Proposals should include this documentation, and it should be reviewed before placing an order. This allows the purchaser to take an informed decision on whether the provided safety features are suitable for their specific environment and intended use.

Once a machine is delivered it should be formally inspected to ensure that every safety function works exactly as intended, and there are no loopholes that might allow those functions to be bypassed.

Finally, there should be documented evidence that the machine has been verified by an independent, qualified specialist to fully comply with the relevant standards.

This process is time-consuming and expensive, and the equipment required to ensure compliance is also expensive and complex. If a proposal for AS/NZS 4024:2014 compliant equipment is not noticeably more expensive than a non-compliant solution, it should be investigated in detail - there have quite likely been shortcuts taken on lawful requirements. Suppliers quoting on compliant machinery must be able to present documented evidence of that compliance.


AS/NZS 4024:2014 Category 3 and 4 requirements are complex and expensive, and there are no shortcuts. Purchasers cannot necessarily take a supplier’s word that their equipment does in fact comply, and great care must be taken unless one has a thorough understanding of the standards. In the event of a Serious Harm Incident, the machinery purchaser may be required to testify that they were qualified to take decisions regarding safety and compliance.
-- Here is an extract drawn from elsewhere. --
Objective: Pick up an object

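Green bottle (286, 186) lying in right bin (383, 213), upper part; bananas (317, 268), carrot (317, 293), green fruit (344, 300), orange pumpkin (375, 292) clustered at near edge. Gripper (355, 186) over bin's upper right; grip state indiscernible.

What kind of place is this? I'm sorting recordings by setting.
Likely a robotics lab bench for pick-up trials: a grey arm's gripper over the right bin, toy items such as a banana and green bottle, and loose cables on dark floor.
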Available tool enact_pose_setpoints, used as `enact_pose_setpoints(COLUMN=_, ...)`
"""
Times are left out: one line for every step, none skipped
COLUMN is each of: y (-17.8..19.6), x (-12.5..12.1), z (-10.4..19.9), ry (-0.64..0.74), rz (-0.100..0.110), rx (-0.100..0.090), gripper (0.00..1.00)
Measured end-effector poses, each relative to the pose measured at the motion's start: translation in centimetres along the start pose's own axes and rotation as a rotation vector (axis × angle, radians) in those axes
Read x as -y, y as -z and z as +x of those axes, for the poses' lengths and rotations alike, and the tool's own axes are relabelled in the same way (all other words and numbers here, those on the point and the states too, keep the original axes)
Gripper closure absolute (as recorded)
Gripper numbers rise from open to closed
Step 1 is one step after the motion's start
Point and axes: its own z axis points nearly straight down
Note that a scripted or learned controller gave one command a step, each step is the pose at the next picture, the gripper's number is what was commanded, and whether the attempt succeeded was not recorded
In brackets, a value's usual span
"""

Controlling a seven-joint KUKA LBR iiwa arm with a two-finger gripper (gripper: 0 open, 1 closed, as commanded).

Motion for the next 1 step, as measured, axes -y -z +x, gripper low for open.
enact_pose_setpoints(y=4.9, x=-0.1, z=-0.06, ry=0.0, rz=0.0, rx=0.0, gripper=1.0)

Some typical design considerations of Simpro SafetyMaster™

There are many different approaches to delivering workplace safety, but the full standards process must be followed to claim protection before the law. Simpro has developed a process-driven system to ensure the safety and compliance of our machines, called Simpro SafetyMaster™. Some typical SafetyMaster™ design considerations can be viewed here.

Before investing in workplace machinery, Simpro strongly recommends that purchasers seek qualified, specialist advice on AS/NZS 4024:2014 compliance. This will not only help to keep your staff safe, it will protect you from litigation should an accident unfortunately occur.

Please remember that this article is an overview only, and must not be considered a comprehensive guide to workplace safety compliance.